I think the biggest public policy issue facing Canada today is the size of government. I am very concerned that we are ever increasing the national debt through annual budgetary deficits that will eventually negatively impact the Canadian economy and reduce the government’s ability to support future health, education and infrastructure needs. It is distressful to see self-interest organizations continually lobbying for government support. I like to ask the question: “Is it right that these expenditures should be paid by our grandchildren?”
As a federal parliamentarian, I am concerned about the rising rate of obesity in Canada caused by a combination of inactivity and poor nutritional choices. Obesity leads to many chronic diseases that result in rising costs for our health system. Healthy active living needs to be promoted, and it should be part of our education goals. I support government programs to assist vulnerable Canadians; however we will need a strong economy to have good social programs.
I am also very interested in indigenous issues. As a country, we need to come to terms with the injustices they have experienced in the past, and find ways for First Nations to play a meaningful role in our economy, and for indigenous Canadians to have opportunities for personal success. Education will be key, but also moving toward responsible self-government as First Nations develop their capacity.

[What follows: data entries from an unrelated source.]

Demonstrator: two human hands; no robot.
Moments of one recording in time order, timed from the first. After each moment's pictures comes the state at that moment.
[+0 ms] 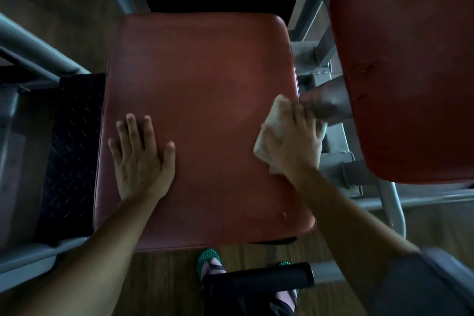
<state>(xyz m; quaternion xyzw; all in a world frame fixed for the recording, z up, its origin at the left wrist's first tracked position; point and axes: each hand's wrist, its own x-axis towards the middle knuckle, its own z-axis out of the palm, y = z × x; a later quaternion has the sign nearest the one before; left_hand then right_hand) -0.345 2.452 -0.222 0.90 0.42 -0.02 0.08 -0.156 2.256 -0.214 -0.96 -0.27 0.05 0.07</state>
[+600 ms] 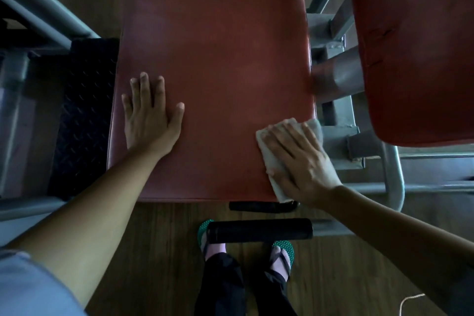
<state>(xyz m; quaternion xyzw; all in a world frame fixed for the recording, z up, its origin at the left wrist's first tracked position) -0.357 2.458 -0.219 0.92 0.39 -0.02 0.10 -0.213 2.173 -0.208 -0.80 -0.59 0.07 0.12</state>
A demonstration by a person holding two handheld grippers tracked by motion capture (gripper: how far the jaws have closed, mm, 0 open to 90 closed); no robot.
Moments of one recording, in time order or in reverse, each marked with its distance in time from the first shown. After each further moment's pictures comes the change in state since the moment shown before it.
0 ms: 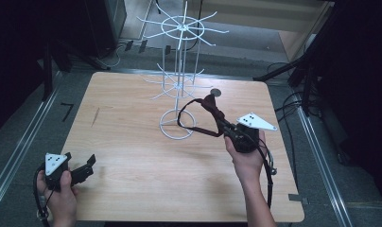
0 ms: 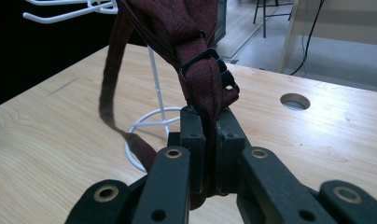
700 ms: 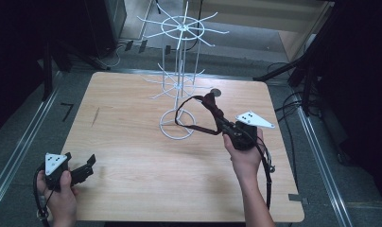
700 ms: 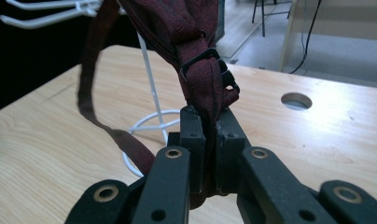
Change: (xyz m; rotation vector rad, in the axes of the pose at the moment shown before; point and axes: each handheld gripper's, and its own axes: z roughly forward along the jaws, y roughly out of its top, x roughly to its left) left arm 0.000 0.000 0.000 0.005 -0.002 0.002; right arm -0.005 -0.003 0.011 0.007 -0.006 0.025
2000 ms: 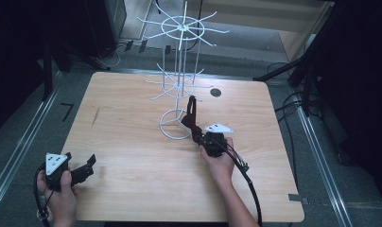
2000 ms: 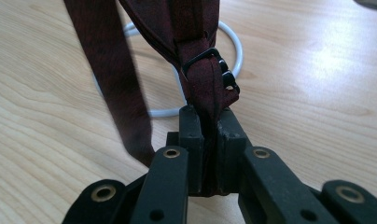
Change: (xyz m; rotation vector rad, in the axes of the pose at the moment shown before) left arm -0.001 0.000 0.000 -0.001 0.003 0.002; right arm 0.019 -0.073 0.090 0.244 -0.032 -0.021
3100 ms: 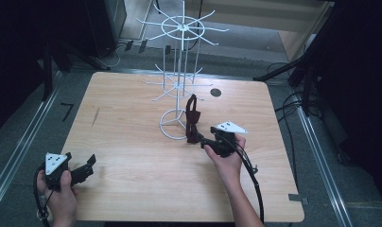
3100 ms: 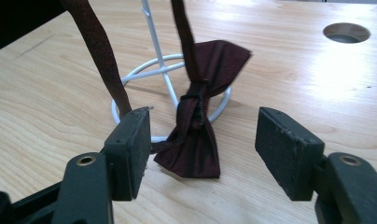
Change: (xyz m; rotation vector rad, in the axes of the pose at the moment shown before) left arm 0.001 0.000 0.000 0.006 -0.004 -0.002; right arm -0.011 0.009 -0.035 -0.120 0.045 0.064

Pictured, from left: Senator Greene Raine, Senator Kelvin Ogilvie, Senator Art Eggleton and Senator Carolyn Stewart Olsen release a Senate report on Obesity in Canada in March 2016.
3. Why should more Canadians care about what happens in the Senate?

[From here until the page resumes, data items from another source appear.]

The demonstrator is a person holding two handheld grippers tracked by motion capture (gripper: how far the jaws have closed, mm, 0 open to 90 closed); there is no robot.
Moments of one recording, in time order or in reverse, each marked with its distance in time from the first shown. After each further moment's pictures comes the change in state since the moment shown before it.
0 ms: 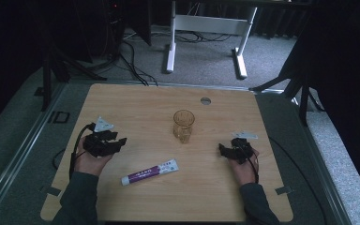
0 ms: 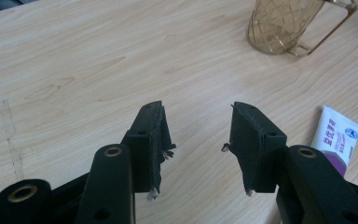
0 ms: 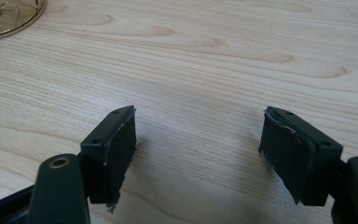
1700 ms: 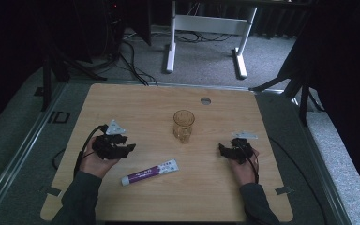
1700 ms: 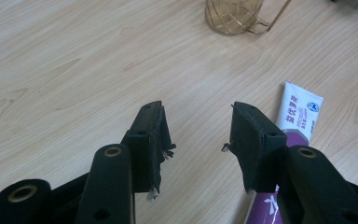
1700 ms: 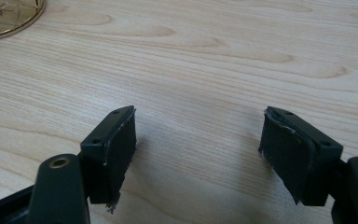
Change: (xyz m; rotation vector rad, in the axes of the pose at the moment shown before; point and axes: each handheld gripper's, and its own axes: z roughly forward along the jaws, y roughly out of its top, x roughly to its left) left arm -0.023 0.009 0.005 0.068 -0.090 0.126; right arm 0.000 0.000 0.000 0.000 0.000 0.001
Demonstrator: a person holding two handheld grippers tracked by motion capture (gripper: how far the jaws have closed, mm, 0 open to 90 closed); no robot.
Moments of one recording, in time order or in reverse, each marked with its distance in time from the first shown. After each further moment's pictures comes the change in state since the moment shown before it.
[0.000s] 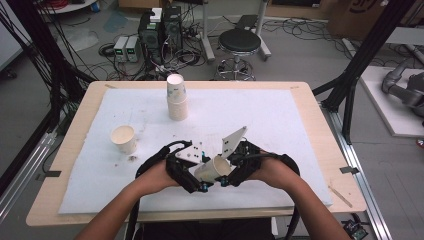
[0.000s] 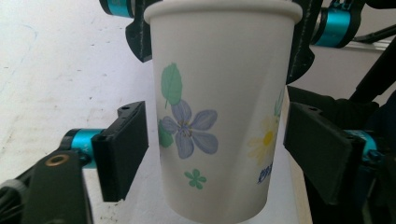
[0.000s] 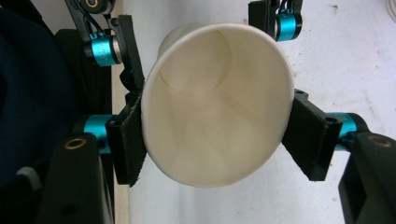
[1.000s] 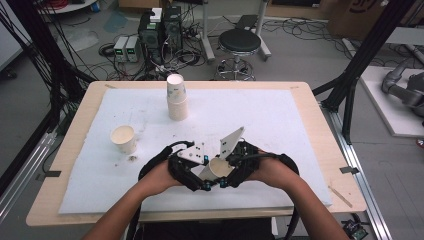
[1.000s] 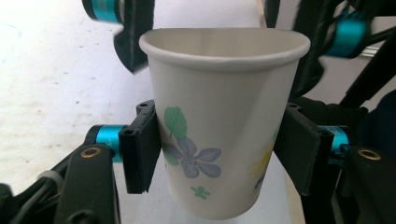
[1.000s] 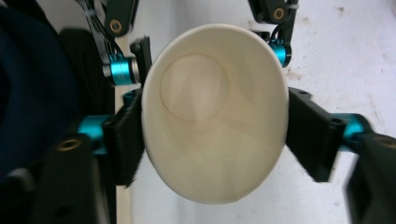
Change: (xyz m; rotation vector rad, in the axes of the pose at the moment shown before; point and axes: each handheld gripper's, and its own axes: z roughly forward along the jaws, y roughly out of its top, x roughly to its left) left arm 0.001 -0.001 0.006 -0.020 -0.026 -0.018; right arm 0.001 0.004 0.001 0.011 0.010 -0.014
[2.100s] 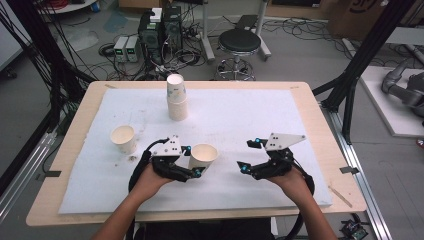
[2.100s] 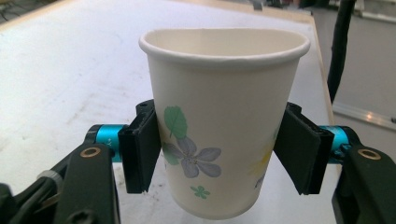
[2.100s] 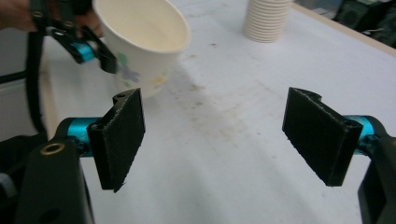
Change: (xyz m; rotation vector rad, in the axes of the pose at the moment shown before) left arm 0.010 -0.047 -0.022 -0.250 0.222 -0.163; right arm 0.002 -0.097 -0.025 -0.442 -0.285 0.360
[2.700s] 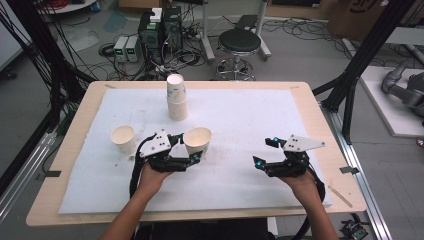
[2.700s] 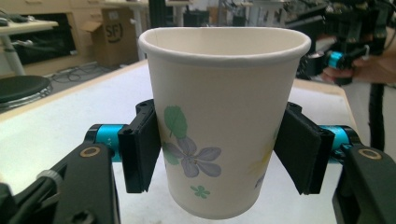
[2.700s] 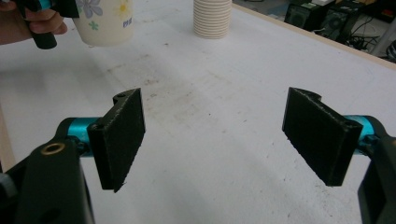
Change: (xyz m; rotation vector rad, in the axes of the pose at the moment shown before) left arm 0.008 -0.001 -0.008 -0.283 0.146 -0.023; right arm -0.016 -0.028 -0.025 -0.059 -0.147 0.074
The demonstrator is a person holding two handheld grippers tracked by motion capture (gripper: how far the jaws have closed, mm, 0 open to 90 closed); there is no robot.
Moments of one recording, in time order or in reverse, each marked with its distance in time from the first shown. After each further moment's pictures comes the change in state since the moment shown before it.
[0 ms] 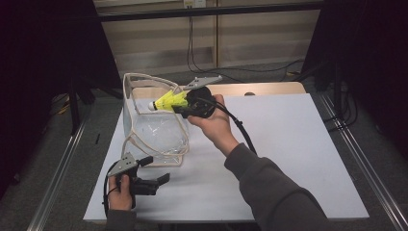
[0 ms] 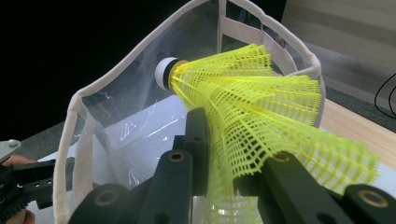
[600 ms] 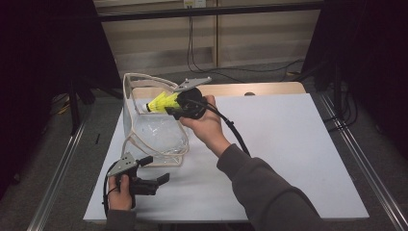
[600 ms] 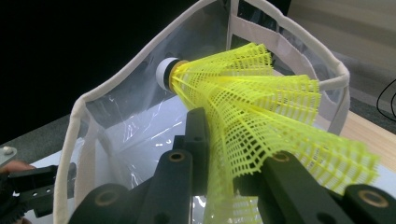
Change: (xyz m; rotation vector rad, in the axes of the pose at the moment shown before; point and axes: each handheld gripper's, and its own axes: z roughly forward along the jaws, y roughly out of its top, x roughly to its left) left arm 0.001 0.000 -0.001 -0.004 -0.019 0.000; right arm 0.012 0.005 0.016 0.015 0.000 -0.021
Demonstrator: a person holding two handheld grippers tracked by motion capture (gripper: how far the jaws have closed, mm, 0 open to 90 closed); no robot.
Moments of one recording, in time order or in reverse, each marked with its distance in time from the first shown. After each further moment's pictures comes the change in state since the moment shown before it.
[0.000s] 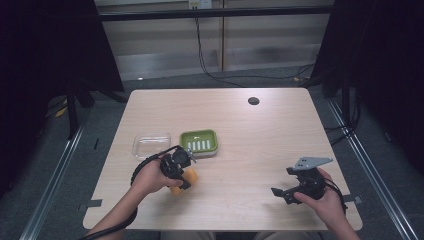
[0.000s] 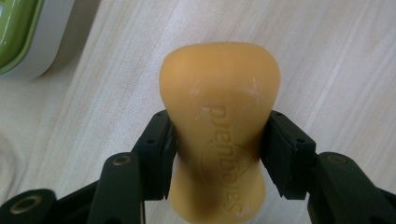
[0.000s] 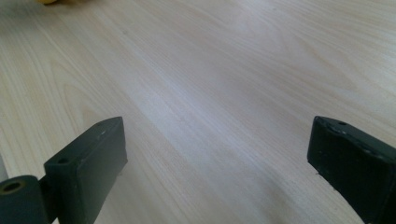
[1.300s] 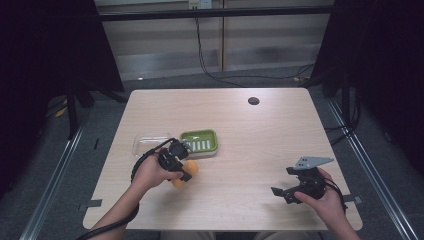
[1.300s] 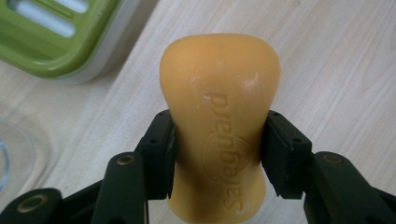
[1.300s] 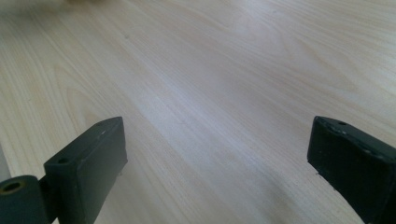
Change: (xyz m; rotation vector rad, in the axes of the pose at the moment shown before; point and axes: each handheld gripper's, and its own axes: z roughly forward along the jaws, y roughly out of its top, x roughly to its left) left arm 0.013 0.005 -0.020 -0.064 -0.003 -0.106; right arm -0.001 0.000 0.000 -0.010 0.008 0.014
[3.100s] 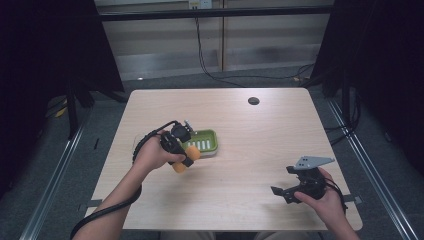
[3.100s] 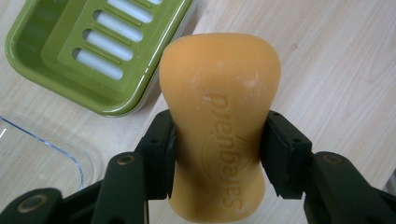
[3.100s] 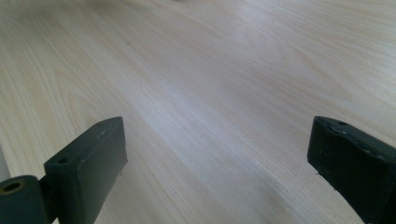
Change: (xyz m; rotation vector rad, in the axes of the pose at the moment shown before) left arm 0.015 0.034 -0.028 0.010 0.014 -0.001; right arm 0.002 0.002 -0.002 -0.022 -0.011 -0.014
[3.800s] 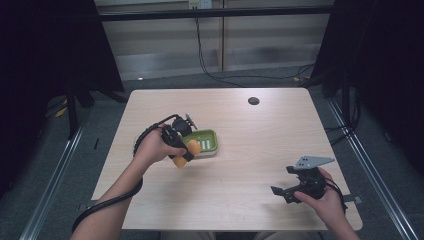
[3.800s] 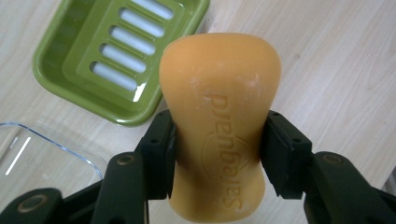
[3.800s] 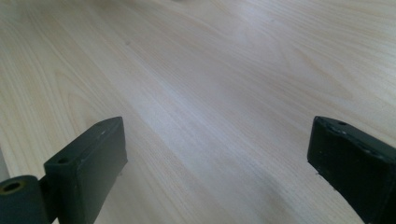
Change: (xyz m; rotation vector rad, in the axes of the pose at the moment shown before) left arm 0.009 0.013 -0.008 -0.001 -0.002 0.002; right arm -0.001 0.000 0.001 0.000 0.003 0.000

The Senate plays a key role in reviewing the pros and cons of all legislation coming from the House of Commons, looking for oversights or unintended consequences. When the Senate proposes amendments or rejects a bill, it focuses attention on the issue and usually results in better legislation.
Senate committee studies are also a good way to follow issues of national importance, as the committees invite outside experts to testify on the subjects in nonpartisan way. The object of Senate studies is to make recommendations to government ministries on the issue being studied.

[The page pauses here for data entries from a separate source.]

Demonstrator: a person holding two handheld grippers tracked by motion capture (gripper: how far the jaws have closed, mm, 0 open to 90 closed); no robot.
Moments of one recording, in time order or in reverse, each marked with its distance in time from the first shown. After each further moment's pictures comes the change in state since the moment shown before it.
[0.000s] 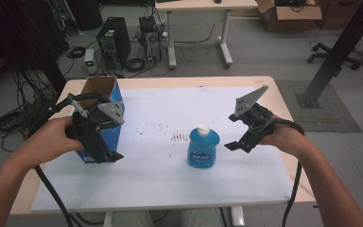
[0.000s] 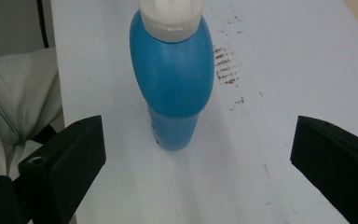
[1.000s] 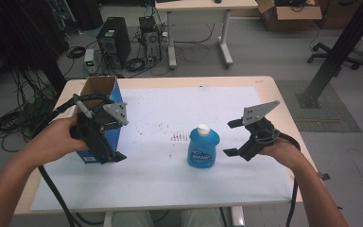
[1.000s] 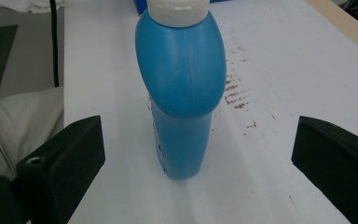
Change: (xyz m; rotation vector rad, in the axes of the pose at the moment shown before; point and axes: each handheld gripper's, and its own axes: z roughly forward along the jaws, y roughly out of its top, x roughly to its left) left arm -0.001 0.006 0.005 0.008 -0.009 0.004; right arm 0.003 -0.040 0.021 -0.229 0.022 0.034
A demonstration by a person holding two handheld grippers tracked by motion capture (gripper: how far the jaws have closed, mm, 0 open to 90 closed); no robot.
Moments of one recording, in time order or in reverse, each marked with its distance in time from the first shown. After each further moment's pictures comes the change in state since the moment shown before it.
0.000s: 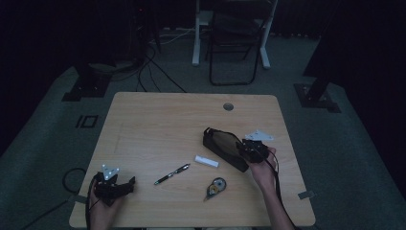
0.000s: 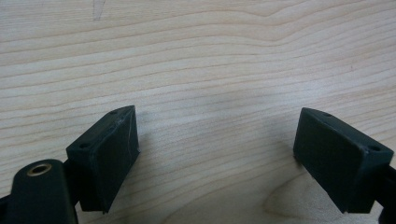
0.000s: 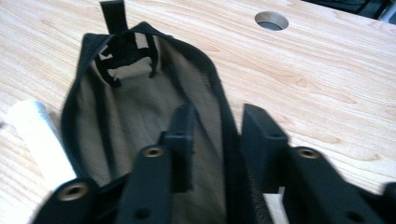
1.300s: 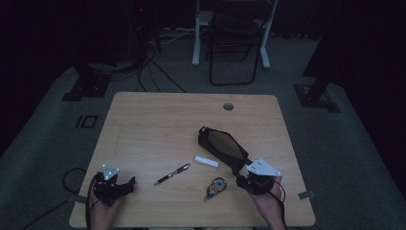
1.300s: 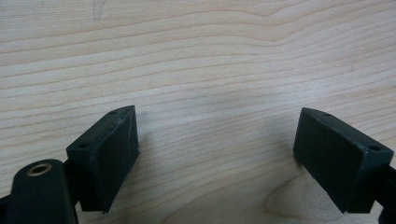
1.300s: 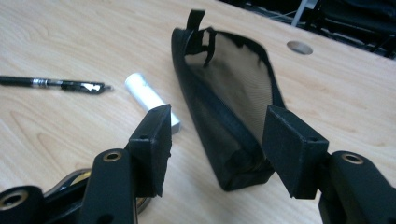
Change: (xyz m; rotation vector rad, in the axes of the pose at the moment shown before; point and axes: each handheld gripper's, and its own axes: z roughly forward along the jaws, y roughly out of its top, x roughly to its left) left arm 0.000 0.000 0.000 0.001 0.000 0.001; right arm 0.053 -0.045 -0.081 -0.135 0.057 -0.114
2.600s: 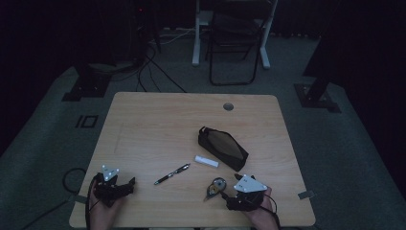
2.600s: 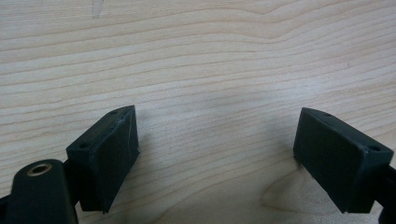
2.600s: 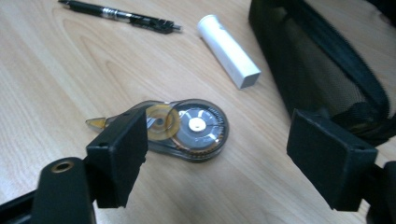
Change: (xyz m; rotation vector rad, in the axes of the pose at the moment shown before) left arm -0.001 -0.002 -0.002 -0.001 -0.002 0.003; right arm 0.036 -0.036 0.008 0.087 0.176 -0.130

4. What legislative or committee work are you most proud of participating in to date?
I have enjoyed the work on all the committees I’ve served on, but perhaps for me the most thought provoking study was the one recently done by the committee on Social Affairs, Science and Technology on the rising rates of obesity and its impact on the health of young Canadians and the potential and avoidable impact on future health costs.
Certainly the recent review of the Medical Assistance in Dying legislation (Bill C-14) was the most emotional and intense.
5. What is a hidden gem in your region that more Canadians need to know about?
Sun Peaks, where I make my home, is a real hidden gem. I’ve been here since 1995 and have seen it grow from a collection of ski cabins to become Canada’s second largest ski area with a beautiful village to serve the needs of up to 6,000 visitors. My husband is now the mayor of a thriving community of approximately 550 full time residents. It’s a great place to visit, and to live!
6. What is the last book you read or movie you saw which you recommended to someone else and why?
Proof of Heaven: A Neurosurgeon’s Journey into the Afterlife by Eben Alexander. I found it very interesting and have recommended it to people who have lost loved ones.
7. What sports team (amateur/professional) do you support?
Canada’s National Ski teams — and of course the Canadian Olympic Team!
Pictured: Senator Greene Raine poses with spouse Al Raine and the Olympic torch during the 2010 winter Olympics in Vancouver.
8. Why are you proud to be Canadian?
I was born in Ottawa, was raised in the West Kootenays, lived in Toronto and later, Montreal, the birthplace of our two sons, and have visited all the provinces and territories. I love the vast beauty of our land, from the lakes and rolling hills of the east to the majestic mountains of the west.Pictured: Senator Greene Raine traveled to British Columbia with the Senate Aboriginal Peoples committee.
I am proud that we care for the environment, and have good schools and universities and an accessible health system. Canadians are free, and our values as outlined in our Charter of Rights and Freedoms are universally respected. People all over the world seek to come to Canada, and it is good that we welcome immigrants and refugees. We do, however, need to stand on guard for our values — to lose them would be a real travesty.
Finally, I am proud that we are coming to terms with the injustices experienced by our original peoples and that all Canadians are learning to respect and value the indigenous cultures that are such a big part of who we are as a country.
The diversity of Canada and the warm hospitality and generosity of our peoples make me so very proud to be a Canadian.